Finite state machines and variants are generators (or acceptors) of sequence data. They can accept or reject a given string, and therefore be used to cluster sequences. For a given string, seen as a prefix, an automaton can be used to obtain a list of possible continuations or a distribution over possible continuations. In this way, automata can be used for sequence prediction. Finite state machines are not Turing complete and have a limited expressiveness. They will not approximate any function very well. But in practice, a lot of problems are still described fairly well; in fact, they are almost as expressive as hidden Markov models which have an internal memory that is logarithmic to the number of states. For problems that require limited memory, e.g. high-level description of phenomena, they are a good choice. Very common use cases of automata are in software engineering, where they are used for specifying the desired behavior of systems to be implemented.

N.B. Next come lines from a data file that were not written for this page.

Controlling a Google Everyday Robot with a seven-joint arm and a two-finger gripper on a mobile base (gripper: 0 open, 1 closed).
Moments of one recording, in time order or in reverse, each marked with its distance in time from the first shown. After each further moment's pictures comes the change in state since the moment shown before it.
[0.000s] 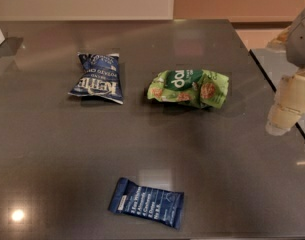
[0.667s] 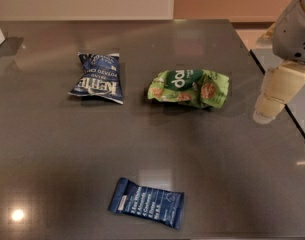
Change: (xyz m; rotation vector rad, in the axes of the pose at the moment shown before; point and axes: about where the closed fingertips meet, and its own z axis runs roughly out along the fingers) arm -0.011 -0.022 0.011 0.006 -0.011 0.007
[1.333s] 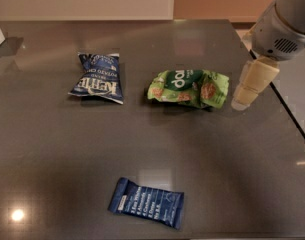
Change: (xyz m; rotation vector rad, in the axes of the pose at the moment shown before) arm -0.021 -0.040 0.036 0.021 -0.072 0.030
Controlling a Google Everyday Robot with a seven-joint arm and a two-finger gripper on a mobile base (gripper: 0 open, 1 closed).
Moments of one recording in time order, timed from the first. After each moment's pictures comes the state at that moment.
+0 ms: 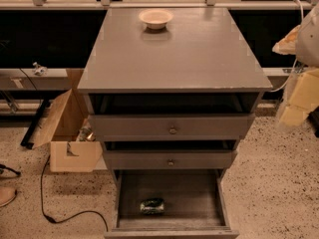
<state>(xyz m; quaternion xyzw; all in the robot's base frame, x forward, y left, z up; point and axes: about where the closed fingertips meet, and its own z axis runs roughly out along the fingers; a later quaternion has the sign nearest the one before) 0.438 -0.216 0.977 -0.60 0.78 -0.04 0.16</state>
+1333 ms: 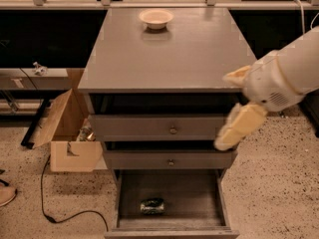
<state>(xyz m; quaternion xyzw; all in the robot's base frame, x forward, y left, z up) 0.460 -0.140 0.898 -0.60 0.75 0.11 0.27</state>
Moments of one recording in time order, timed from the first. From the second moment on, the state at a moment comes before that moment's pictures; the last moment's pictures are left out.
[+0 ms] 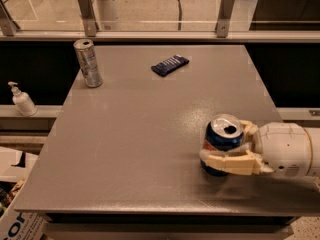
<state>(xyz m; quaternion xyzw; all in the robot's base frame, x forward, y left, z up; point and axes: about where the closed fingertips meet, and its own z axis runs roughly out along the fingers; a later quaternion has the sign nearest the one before) 0.374 -0.102 0.879 -0.46 0.61 0.41 0.49</state>
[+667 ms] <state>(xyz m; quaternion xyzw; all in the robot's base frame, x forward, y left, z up) 0.451 -0.081 0.947 -0.42 0.64 0.41 0.50</state>
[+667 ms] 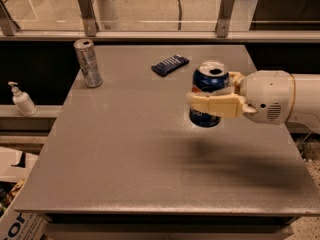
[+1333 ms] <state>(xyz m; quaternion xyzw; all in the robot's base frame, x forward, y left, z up) 0.465 -0.057 0.955 -0.43 0.62 0.41 0.51</state>
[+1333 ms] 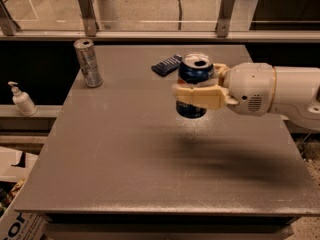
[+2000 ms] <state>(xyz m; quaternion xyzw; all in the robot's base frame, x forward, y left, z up) 0.514 0.007 0.964 -0.44 0.61 0.37 0.54</state>
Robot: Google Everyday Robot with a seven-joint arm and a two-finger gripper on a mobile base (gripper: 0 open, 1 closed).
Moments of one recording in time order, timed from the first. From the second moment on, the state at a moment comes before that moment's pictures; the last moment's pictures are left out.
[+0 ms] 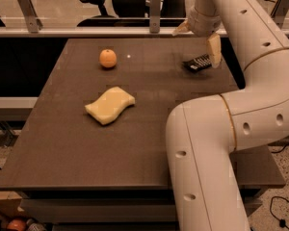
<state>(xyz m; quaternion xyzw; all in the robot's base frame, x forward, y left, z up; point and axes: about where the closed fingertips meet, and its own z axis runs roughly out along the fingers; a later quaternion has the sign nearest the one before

In terms of interpretation, they I think that 4 key properties make them very easy:
Automata have an easy graphical representation as cyclic, directed, labeled graphs, offering a hierarchical view of sequential data.

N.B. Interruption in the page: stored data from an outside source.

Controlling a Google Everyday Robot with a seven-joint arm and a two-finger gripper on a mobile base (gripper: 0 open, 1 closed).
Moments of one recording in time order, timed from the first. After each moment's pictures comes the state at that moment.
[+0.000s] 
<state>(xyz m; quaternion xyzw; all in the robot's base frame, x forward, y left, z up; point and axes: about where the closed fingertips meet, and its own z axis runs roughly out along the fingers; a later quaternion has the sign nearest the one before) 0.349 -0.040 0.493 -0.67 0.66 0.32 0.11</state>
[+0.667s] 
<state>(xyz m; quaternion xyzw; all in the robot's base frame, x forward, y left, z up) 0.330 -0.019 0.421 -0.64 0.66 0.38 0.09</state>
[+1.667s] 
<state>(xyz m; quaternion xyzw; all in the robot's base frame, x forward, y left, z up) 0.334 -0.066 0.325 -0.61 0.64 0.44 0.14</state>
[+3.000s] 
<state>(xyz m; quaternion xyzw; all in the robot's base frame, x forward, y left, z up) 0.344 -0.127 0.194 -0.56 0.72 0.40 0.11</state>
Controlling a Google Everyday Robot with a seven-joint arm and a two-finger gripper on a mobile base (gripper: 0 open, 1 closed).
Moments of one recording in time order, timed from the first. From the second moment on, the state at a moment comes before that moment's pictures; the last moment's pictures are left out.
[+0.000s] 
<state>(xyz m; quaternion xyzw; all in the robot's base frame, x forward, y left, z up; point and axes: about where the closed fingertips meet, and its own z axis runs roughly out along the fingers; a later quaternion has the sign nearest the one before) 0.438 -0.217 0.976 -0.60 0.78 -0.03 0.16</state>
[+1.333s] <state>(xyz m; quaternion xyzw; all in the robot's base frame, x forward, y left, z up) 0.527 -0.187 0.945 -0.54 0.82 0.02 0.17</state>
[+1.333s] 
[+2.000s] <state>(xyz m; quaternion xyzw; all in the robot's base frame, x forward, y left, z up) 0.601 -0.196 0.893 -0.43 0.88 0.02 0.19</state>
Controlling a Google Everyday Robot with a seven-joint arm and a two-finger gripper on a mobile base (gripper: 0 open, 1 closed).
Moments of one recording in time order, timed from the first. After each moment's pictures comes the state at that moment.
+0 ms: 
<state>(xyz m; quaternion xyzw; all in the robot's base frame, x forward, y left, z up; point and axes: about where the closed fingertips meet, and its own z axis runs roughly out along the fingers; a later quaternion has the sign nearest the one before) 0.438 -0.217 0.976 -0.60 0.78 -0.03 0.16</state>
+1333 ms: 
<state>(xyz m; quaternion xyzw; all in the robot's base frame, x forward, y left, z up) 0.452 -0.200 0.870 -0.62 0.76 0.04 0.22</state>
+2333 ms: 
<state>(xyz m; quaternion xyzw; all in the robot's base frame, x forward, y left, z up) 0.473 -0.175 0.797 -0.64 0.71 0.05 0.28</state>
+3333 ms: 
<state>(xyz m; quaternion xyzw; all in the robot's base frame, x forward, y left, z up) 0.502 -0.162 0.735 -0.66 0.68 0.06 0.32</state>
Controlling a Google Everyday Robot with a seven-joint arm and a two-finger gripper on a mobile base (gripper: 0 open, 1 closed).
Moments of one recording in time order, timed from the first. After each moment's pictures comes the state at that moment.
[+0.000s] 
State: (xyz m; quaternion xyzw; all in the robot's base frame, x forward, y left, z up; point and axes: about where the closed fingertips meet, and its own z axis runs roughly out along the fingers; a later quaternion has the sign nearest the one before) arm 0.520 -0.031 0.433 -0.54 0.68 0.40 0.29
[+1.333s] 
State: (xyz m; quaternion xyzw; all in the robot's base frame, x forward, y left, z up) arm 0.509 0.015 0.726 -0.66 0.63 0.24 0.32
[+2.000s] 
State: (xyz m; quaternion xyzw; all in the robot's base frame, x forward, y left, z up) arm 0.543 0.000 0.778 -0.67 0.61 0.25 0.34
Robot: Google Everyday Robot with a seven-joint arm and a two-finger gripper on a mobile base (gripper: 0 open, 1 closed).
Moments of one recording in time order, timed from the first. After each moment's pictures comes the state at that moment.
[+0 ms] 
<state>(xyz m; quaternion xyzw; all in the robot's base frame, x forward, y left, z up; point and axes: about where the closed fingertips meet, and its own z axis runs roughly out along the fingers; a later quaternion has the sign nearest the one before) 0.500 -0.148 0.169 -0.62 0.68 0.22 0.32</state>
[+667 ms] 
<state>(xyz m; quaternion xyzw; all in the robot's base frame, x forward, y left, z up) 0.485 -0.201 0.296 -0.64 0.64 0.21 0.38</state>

Instead of looking a large set of long sequences, we can look at a model that has loops and cycles. It is a much more compact representation of the same data.

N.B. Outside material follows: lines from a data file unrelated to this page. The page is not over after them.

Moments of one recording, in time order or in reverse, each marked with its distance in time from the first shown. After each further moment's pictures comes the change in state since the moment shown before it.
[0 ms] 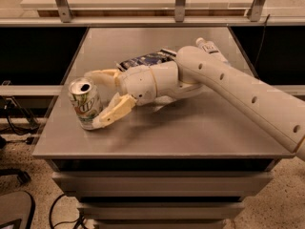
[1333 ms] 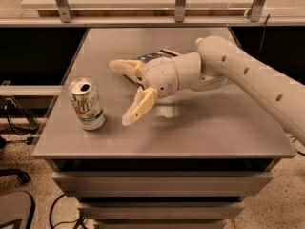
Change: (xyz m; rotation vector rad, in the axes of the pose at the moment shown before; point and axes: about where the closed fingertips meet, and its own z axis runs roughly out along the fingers) arm -0.008 0.005 -0.052 0.048 0.065 0.002
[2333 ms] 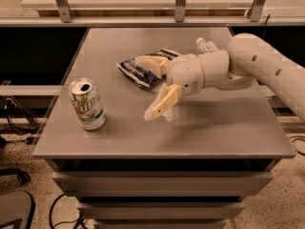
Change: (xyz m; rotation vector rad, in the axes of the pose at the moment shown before) arm 0.002 0.003 -0.059 0.120 0.056 0.020
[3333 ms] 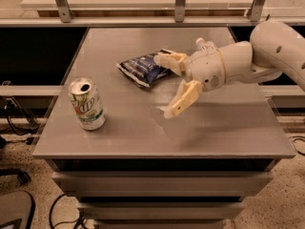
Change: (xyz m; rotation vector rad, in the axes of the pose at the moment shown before) arm 0.004 0.004 -0.046 0.049 0.129 0.030
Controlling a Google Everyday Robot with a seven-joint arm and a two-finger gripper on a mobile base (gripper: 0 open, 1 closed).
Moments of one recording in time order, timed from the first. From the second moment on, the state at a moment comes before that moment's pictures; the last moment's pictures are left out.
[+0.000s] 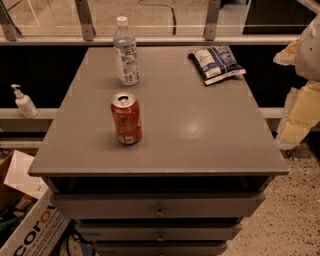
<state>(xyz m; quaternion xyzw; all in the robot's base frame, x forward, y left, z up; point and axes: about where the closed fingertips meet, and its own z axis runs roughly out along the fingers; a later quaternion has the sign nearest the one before) 0.438 -0.217 0.976 -0.60 0.78 -0.03 0.16</state>
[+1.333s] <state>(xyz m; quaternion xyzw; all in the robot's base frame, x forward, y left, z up) 0.502 -0.194 0.955 -0.58 0.76 0.01 0.29</state>
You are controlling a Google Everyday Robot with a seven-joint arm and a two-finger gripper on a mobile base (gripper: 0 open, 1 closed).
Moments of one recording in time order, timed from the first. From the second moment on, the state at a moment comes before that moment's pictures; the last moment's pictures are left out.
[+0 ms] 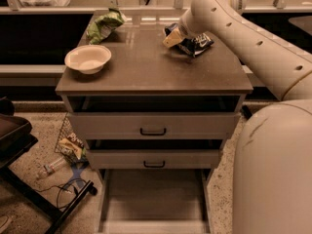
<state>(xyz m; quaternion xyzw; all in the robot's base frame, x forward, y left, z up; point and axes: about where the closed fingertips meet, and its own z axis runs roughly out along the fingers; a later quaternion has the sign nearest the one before) 0.860 -0.109 0.874 -0.34 0.83 -0.04 0.45</state>
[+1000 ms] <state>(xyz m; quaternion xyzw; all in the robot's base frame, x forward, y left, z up) 0.860 -0.105 0.867 -0.34 0.83 -0.04 0.44</state>
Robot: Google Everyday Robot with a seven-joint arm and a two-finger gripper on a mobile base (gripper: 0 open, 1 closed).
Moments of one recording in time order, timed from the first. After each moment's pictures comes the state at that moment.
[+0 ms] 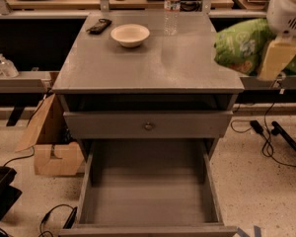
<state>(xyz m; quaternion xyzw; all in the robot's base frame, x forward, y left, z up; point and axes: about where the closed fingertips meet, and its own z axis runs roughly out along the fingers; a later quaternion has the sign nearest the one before) 0.544 -0.265 0.998 -0.59 0.78 -0.19 0.13</state>
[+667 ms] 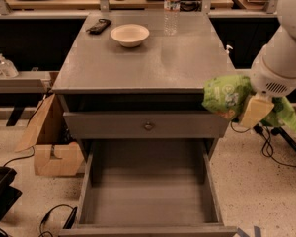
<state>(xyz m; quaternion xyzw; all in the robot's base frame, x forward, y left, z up) 0.512 -0.254 0.883 -0.58 0.80 -0.11 0.13</state>
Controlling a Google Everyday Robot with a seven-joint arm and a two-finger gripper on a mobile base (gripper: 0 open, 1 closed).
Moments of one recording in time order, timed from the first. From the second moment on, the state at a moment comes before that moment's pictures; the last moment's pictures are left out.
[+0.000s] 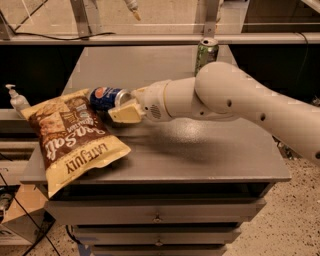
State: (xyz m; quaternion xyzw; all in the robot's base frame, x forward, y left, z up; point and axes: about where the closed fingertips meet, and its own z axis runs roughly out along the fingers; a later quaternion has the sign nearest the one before) arm 0.565 0.084 0.867 -0.43 0.71 0.31 0.45
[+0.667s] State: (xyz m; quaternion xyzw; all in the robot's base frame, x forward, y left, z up) arm 0.560 0.093 0.860 -0.44 0.72 0.32 0.44
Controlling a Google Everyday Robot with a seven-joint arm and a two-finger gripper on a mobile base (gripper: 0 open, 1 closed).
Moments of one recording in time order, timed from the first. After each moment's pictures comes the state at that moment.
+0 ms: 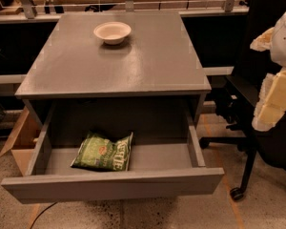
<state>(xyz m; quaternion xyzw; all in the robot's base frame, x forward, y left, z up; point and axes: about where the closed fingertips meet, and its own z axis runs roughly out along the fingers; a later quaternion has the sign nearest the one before) 0.438 -0.216 0.978 -0.60 0.78 -0.04 0.16</state>
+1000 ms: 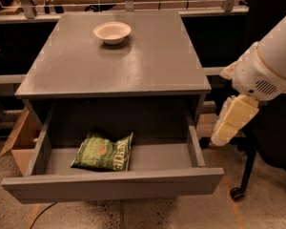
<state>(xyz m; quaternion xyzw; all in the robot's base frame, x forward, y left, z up) 0.454 -0.172 0.907 -0.58 0.79 0.05 0.19</state>
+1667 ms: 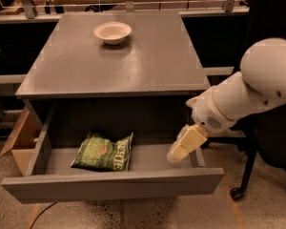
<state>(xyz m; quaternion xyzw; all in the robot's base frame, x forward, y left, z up) 0.467 -0.102 0.812 -0.53 0.80 0.15 0.24</state>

Computation of automata is transparent.
In each step of the computation can be verified manually (e.g. visually), and compared to other computation paths through the latent state space. This makes it possible to analyze training samples and their contribution to the final model. It is also possible to answer questions like “What would happen if the data were different at this stop of the sequence?” or “What other data leads to the same computation outcome?”.
Automata are generative models.
Sampling from the model, e.g. “pressing play”, helps to understand what it describes: By generating a wide range of possible computation paths, tools like model checkers can be used to query properties in a formal way, e.g. using temporal logic. This can help to analyze the properties of the model in a formal way.
Automata are well studied in theory and practice.
We know a lot about composition and closure properties of automata and their sub-classes. We can relate them to equally expressive formalisms. In many cases, this allows us to think about the model as a composition of smaller parts and makes it easy for humans to transfer their knowledge onto it: The model is frequently used in system design as a way to describe system logic. We can use this knowledge to understand a learned model, and relate it to known functions.
We try to summarize these points, together with some more examples, in our paper online on arxiv. The abstract reads:
Automaton models are often seen as interpretable models. Interpretability itself is not well defined: it remains unclear what interpretability means without first explicitly specifying objectives or desired attributes. In this paper, we identify the key properties used to interpret automata and propose a modification of a state-merging approach to learn variants of finite state automata. We apply the approach to problems beyond typical grammar inference tasks. Additionally, we cover several use-cases for prediction, classification, and clustering on sequential data in both supervised and unsupervised scenarios to show how the identified key properties are applicable in a wide range of contexts.
I am very happy and grateful to receive your thoughts and feedback on it. What do you think about the interpretability and understandability of automata?